EXERCISE
Every line containing "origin" should be identified and copied from the data below.

[[ DATA RECORDS, beginning ]]

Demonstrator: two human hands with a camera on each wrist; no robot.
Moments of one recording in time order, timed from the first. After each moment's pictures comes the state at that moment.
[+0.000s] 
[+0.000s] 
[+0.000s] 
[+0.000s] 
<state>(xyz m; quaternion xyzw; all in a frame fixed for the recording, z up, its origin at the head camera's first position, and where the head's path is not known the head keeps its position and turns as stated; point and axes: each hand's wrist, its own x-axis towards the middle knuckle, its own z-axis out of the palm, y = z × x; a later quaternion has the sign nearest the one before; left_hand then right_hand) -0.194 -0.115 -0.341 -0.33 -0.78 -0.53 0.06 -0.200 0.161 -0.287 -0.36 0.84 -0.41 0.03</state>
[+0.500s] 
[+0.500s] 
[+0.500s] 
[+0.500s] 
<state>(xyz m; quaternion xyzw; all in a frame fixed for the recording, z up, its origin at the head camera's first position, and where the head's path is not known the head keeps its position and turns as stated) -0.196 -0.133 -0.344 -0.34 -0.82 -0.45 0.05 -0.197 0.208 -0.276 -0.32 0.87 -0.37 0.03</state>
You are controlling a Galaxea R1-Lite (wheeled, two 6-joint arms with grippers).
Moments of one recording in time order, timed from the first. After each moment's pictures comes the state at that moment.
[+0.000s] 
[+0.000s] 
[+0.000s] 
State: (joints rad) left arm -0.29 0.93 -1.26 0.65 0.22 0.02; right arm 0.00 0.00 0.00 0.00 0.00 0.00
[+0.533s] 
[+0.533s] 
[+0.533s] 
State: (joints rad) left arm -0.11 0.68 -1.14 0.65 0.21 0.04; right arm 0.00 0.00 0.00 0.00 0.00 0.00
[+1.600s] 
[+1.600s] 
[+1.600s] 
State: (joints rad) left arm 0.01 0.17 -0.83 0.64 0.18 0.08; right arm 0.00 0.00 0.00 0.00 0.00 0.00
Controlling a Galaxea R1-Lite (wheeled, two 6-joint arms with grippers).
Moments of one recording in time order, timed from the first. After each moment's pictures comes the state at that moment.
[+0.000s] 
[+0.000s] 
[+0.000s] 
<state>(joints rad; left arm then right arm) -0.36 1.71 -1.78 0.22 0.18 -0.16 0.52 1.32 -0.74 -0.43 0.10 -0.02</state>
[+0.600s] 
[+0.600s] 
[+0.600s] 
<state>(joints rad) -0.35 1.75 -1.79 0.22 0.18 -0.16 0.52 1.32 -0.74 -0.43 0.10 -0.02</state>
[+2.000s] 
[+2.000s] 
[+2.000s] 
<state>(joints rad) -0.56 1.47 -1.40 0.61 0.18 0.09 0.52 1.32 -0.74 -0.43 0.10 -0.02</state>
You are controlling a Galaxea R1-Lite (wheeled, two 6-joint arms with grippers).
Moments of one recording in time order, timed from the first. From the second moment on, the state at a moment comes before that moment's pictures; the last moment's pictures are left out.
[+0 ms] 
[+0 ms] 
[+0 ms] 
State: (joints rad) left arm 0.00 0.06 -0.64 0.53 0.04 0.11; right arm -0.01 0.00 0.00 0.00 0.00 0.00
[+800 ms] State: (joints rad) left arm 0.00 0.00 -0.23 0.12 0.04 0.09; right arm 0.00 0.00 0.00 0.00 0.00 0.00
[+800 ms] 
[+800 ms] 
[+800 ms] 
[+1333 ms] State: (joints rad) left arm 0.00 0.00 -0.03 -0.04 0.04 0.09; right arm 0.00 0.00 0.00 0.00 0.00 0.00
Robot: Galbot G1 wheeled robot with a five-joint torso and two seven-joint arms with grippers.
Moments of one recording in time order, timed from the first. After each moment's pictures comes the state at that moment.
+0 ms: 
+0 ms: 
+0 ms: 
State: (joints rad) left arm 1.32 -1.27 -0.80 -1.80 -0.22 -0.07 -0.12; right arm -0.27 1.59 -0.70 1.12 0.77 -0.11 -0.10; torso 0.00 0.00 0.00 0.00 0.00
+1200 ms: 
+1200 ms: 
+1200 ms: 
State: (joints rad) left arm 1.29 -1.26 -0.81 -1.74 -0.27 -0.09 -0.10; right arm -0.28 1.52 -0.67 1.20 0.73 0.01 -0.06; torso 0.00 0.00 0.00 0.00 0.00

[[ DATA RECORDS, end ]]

ANSWER TO THIS EXERCISE
<state>(xyz m; quaternion xyzw; all in a frame fixed for the recording, z up, its origin at the head camera's first position, and where the head's path is not known the head keeps its position and turns as stated; point and axes: each hand's wrist, its own x-axis towards the middle knuckle, its own z-axis out of the palm, y = z × x; a later quaternion has the sign nearest the one before; left_hand then right_hand) -0.194 -0.115 -0.341 -0.33 -0.78 -0.53 0.06 -0.200 0.161 -0.287 -0.36 0.84 -0.41 0.03</state>
<state>(xyz m; quaternion xyzw; all in a frame fixed for the recording, z up, its origin at the head camera's first position, and where the head's path is not known the head keeps its position and turns as stated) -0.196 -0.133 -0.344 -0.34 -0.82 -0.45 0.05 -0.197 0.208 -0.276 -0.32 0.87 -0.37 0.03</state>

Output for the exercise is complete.